Simply put, if churn is not managed, a business will experience stagnated net customer growth. If you just manage to replace all the customers you lose each month or year, the business will become what investors call a “Zombie company”. Zombie companies never really die. They just keep staying the same, spending a lot of time, effort and investor’s money. It’s effectively like putting them on never-ending life support.

No one wants to work so hard just to stand still.

3 Easy Ways to Reduce Customer Churn

1. Provide the best to all your customers.

With the power to easily switch to a competitor, customers are demanding better products, services and experiences.

And they should.

Gone are the days when customers had to put up with long wait times for service and sub-par products and services.

Your customers deserve the best your company has to offer. This means the best products, services and experiences.

The most obvious place to start reducing churn is when the customer becomes a customer. Guide them in getting to their goal as simply and easily as possible. This means creating guided walkthroughs of your platform, how-to videos answering common questions, or having a customer support representative contact them via email or phone to help them in those early days.

You need to determine the best way to help your new customers get up and going with their new purchases quickly and easily. Many customers are excited when they purchase but quickly churn when they cannot easily find answers to their questions or obtain a goal they were seeking.

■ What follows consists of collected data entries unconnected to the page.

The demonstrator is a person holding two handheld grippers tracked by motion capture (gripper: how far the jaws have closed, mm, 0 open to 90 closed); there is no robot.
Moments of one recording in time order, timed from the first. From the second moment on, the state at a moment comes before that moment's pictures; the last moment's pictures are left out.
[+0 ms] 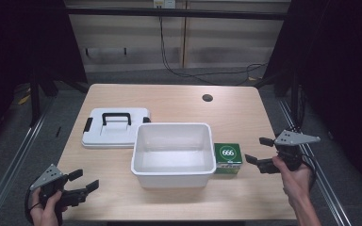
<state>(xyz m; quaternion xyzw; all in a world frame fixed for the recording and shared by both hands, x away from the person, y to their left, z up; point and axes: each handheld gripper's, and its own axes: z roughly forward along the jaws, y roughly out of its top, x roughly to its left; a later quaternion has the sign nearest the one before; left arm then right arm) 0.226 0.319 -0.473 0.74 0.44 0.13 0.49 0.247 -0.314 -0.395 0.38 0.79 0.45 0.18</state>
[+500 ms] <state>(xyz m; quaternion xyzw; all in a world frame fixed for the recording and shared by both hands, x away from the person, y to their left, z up) 0.226 0.318 -0.472 0.74 0.44 0.13 0.49 0.266 -0.290 -0.377 0.30 0.86 0.40 0.12</state>
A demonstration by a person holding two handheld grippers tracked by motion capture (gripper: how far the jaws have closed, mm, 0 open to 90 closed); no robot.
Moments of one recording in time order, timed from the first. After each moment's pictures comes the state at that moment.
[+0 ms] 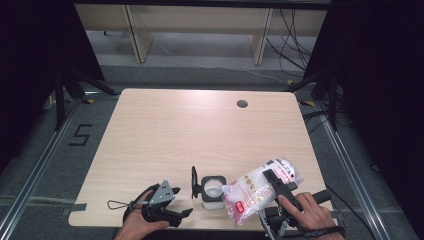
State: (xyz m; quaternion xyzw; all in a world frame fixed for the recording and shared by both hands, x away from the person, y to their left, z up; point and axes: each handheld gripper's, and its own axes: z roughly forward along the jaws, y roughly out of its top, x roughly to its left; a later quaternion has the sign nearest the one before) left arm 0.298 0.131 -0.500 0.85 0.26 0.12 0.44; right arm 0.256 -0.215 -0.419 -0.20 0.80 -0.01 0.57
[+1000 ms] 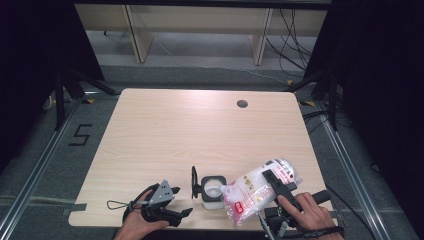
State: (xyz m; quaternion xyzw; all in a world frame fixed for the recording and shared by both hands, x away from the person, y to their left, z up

Talk to some of your new customers—by video chat or by phone—to find out what they found easy about the onboarding process and what they found challenging. Then use what you learn to make changes in your onboarding so that it becomes a better experience.

2. Keep track of customer churn.

This seems obvious but many companies don’t track their churn. This article described a simple churn metric. But churn—both calculating it and reducing it–is very complex. For the sake of simplicity, track your churn by your different customer segments, like new users and longer-term customers. What you’ll find is that churn varies according to your different customer groups.

Having different churn rates will allow you to see which customer segments have the greatest opportunity to reduce churn. Focus on reducing churn for that group first. It will help get momentum going to reduce churn in other customer segments.

3. Find out what they really want.

The best way to reduce churn is to find out what your customers really want and need. And the best way to do this is to ask them.

Surveys, focus groups, and one-on-one interviews are the best way to find out exactly what your customers want, all in their own words. Ask questions around the product or service and about their overall customer experience. Find out what they like and what they don’t like. Ask them what it would take for them to fall in love with your company. You’ll discover nearly every time that it has nothing to do with how much your products or services cost.

Your customers will give you all the answers you need so you can make the changes to lower churn.

Conclusion

Churn is the Achille’s heel of any business. No matter how quickly a company grows, customers will churn. And the more they churn, the less profitable a business becomes.

Reducing churn takes work. Sometimes a lot of work.

But if you seek to give the best customer experience, and the best products and services, your churn will come down. Speak to your customers about what they want and need from your company. They will give you all the answers about what needs to be done to improve their experience with your company. And If you take what you’ve learned from your customers and make changes to improve your products, services and customer experiences, your churn will come down.